No man is an island,
Entire of itself.
Each is a piece of the continent,
A part of the main.
If a clod be washed away by the sea,
Europe is the less….
Each man's death diminishes me,
For I am involved in mankind.
Therefore, send not to know
For whom the bell tolls, it tolls for thee.
month I’m visiting my daughter on the island of Kauai. Perhaps that is why Donne’s words popped into my head. I’m in an “island state of mind.”

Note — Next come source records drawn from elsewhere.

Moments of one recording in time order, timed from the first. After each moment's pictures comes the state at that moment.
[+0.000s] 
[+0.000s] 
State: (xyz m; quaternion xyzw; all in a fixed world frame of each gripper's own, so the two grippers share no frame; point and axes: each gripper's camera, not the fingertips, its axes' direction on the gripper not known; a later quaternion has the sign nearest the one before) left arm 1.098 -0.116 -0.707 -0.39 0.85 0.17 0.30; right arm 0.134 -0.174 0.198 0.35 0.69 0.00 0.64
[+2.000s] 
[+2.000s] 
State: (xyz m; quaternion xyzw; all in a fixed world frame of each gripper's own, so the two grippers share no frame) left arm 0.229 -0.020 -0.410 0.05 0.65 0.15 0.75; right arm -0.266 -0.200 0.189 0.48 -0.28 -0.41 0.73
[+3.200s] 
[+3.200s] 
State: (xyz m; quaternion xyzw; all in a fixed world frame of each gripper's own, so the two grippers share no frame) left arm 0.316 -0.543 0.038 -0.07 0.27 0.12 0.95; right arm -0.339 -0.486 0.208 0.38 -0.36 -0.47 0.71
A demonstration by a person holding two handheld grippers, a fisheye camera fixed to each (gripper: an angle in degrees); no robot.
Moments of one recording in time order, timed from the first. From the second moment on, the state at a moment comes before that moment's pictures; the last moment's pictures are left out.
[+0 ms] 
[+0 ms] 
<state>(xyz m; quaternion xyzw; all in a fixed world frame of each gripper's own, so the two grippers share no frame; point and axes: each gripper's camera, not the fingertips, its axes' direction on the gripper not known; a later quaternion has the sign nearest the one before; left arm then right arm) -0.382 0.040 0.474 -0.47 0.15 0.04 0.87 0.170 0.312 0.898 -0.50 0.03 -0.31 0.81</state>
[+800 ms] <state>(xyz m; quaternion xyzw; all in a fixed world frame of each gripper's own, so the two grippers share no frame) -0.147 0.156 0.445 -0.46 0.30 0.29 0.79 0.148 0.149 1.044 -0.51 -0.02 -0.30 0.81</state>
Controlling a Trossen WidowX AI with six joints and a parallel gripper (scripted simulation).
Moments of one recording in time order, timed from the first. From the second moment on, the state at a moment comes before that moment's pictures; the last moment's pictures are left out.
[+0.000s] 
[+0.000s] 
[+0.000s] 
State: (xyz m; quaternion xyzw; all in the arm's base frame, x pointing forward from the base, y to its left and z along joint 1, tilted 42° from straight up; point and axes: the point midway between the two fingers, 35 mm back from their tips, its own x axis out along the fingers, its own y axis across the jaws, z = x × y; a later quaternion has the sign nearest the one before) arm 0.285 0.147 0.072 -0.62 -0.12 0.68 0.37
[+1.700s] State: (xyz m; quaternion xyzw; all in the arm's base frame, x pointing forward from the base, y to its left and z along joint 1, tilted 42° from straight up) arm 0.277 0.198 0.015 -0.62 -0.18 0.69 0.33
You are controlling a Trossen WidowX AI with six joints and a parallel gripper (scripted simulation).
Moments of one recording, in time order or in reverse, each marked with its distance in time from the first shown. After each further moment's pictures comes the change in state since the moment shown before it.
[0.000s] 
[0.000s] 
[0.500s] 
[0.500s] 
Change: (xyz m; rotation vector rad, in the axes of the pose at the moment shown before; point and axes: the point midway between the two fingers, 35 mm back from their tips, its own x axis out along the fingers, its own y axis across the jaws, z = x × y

I visit Kauai every year or so and thanks to the miracles of technology, usually continue to work while on island. Earlier today, I spoke with two survivors via Skype. Each had called to seek support following the recent death of their sibling. One had lost a brother … the other a sister. Each was devastated and struggling. Swept away by anxiety and daunting emotions, each had taken time off following the death and was now a bit concerned about returning to work.
Anyone who’s ever lost a loved one to suicide, will recognize their plight. Funerals had taken place. Friends had gone back to their lives, but grief was still raw. Pain was severe and realty was sinking in. Someone dear had died by suicide and as a result, their own lives now seemed unrecognizable.
New survivors almost always ask: “What can I do?” “How does one get through this?” My ex-husband and I asked the same questions during a visit to our minister the day after my stepson died in 1995. We desperately searched for something, anything to change the realty and ease the pain. During our visit, I recall thinking that our minister who’d lost a son three years earlier, should have had something “more helpful” to say. I understand his silence better now. Sometimes there is little to say other than “I am so sorry.”